Records contained in a dataset:

####################

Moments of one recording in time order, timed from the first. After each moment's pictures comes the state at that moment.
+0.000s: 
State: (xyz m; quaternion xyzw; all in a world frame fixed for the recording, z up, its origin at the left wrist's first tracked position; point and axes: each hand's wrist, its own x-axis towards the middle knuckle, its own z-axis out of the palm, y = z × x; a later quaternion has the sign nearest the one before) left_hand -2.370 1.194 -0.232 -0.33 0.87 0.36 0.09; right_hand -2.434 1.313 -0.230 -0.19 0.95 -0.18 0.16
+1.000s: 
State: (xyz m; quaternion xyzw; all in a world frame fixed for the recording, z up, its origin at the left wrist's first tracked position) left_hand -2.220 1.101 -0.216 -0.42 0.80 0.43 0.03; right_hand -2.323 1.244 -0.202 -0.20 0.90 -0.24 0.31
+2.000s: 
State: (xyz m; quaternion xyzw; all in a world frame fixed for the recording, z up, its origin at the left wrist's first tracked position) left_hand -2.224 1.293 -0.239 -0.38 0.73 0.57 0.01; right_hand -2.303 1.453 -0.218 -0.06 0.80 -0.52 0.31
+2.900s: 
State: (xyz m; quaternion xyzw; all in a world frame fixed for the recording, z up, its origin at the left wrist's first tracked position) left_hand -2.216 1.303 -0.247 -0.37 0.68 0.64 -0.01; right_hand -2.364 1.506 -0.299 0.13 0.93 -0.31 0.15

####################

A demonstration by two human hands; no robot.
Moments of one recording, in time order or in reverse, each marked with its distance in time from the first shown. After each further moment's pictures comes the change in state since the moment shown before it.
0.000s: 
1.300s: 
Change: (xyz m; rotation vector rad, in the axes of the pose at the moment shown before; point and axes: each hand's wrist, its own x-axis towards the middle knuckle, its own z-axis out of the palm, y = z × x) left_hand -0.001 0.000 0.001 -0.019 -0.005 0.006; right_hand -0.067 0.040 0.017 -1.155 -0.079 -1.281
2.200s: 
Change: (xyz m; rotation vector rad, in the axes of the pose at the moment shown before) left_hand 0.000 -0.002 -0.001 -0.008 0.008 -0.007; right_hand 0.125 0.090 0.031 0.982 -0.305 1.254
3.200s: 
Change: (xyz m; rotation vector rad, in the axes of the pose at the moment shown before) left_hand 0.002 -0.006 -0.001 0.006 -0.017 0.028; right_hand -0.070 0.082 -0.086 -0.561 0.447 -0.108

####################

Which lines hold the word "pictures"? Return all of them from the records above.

TASK RESULT:
Moments of one recording in time order, timed from the first. After each moment's pictures comes the state at that moment.
Moments of one recording, in time order or in reverse, each marked with its distance in time from the first shown. After each further moment's pictures comes the change in state since the moment shown before it.

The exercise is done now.